▶ TRY IT: The line containing "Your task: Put" marks the end: quote every line from the start of the records below through it, word for word.

** MATERIAL TO PROCESS follows **

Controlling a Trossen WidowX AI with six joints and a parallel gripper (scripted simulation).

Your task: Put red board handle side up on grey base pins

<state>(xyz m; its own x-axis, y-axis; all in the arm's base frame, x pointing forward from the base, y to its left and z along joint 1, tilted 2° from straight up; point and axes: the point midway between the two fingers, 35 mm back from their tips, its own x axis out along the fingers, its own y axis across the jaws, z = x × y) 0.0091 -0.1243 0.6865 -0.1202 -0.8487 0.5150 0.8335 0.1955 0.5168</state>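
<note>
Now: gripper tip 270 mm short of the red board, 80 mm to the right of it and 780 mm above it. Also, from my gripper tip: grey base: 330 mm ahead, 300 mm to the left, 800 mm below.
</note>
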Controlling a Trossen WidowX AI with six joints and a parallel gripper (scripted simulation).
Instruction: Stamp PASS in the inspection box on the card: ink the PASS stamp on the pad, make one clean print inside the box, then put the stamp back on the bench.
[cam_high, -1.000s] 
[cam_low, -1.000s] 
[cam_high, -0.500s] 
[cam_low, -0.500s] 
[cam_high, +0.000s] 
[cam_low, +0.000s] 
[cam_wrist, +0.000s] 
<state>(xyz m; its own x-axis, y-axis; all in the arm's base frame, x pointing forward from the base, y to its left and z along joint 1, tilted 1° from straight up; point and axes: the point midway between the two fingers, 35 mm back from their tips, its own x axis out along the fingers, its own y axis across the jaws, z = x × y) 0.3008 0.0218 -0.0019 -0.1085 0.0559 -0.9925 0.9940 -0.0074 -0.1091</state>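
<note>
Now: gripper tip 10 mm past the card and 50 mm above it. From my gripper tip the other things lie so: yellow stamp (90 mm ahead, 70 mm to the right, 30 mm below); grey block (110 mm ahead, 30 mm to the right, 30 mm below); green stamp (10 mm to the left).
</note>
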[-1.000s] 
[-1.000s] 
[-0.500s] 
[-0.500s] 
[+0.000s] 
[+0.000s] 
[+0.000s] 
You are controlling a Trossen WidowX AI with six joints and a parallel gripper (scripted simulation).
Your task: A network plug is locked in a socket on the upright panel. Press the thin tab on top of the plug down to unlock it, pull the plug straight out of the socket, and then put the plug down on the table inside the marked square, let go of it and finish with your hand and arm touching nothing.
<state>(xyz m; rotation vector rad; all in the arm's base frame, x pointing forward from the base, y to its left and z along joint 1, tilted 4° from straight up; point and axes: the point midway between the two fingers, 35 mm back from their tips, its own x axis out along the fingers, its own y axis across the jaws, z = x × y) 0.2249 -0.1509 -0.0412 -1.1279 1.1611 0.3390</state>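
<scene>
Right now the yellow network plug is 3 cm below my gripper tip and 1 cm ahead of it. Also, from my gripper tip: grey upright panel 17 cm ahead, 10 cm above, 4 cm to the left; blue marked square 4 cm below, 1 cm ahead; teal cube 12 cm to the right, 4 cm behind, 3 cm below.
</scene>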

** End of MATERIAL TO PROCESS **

▶ REPLY TO THE EXERCISE:
Controlling a Trossen WidowX AI with six joints and a parallel gripper (scripted simulation).

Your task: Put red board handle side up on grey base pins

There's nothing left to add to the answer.